**WORK INSTRUCTION**
Please copy each line below that contains the word "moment".

THE DATA section start

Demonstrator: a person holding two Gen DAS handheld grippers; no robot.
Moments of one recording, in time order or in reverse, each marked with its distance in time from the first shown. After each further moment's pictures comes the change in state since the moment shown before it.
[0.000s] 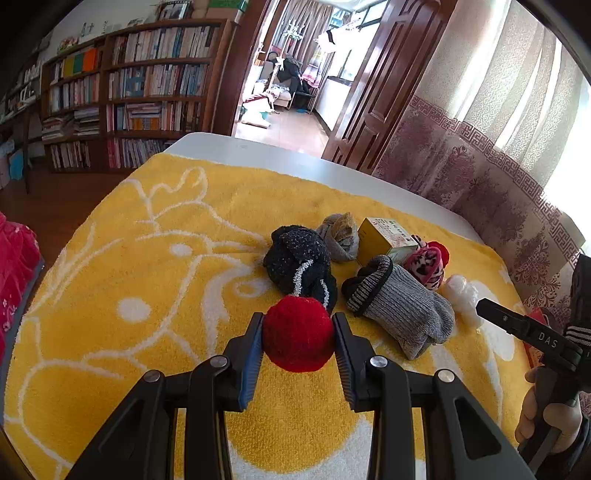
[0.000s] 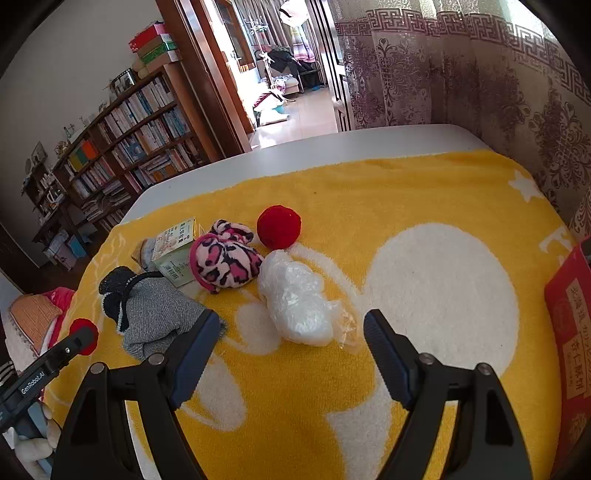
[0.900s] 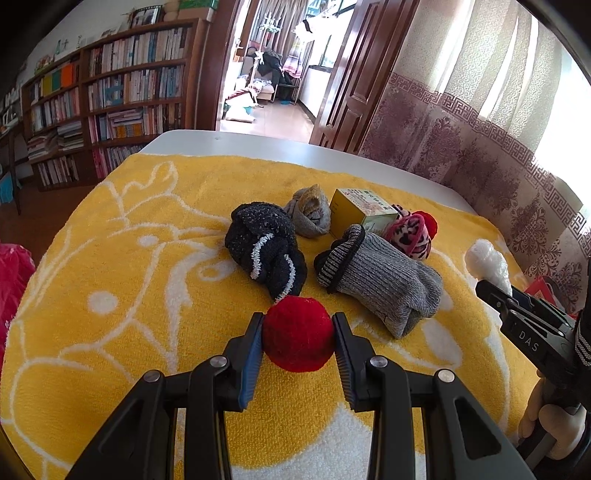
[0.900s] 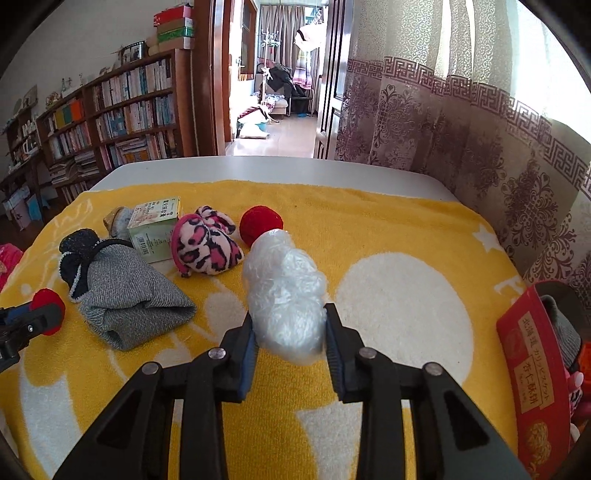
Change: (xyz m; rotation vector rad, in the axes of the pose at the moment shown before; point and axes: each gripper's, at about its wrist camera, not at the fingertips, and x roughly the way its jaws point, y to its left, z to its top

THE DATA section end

**WRITTEN RESPONSE**
Moments of one recording, in time order or in reverse, each marked with its distance in time from the first shown. After each further moment's pictures comes the change in state since the moment shown before it.
Change: (xyz m; rotation vector rad, in the axes of the pose at the moment shown before; point and axes: each gripper's, at about its wrist camera, not at the fingertips, and x roughly the way its jaws point, y to its left, z to its top

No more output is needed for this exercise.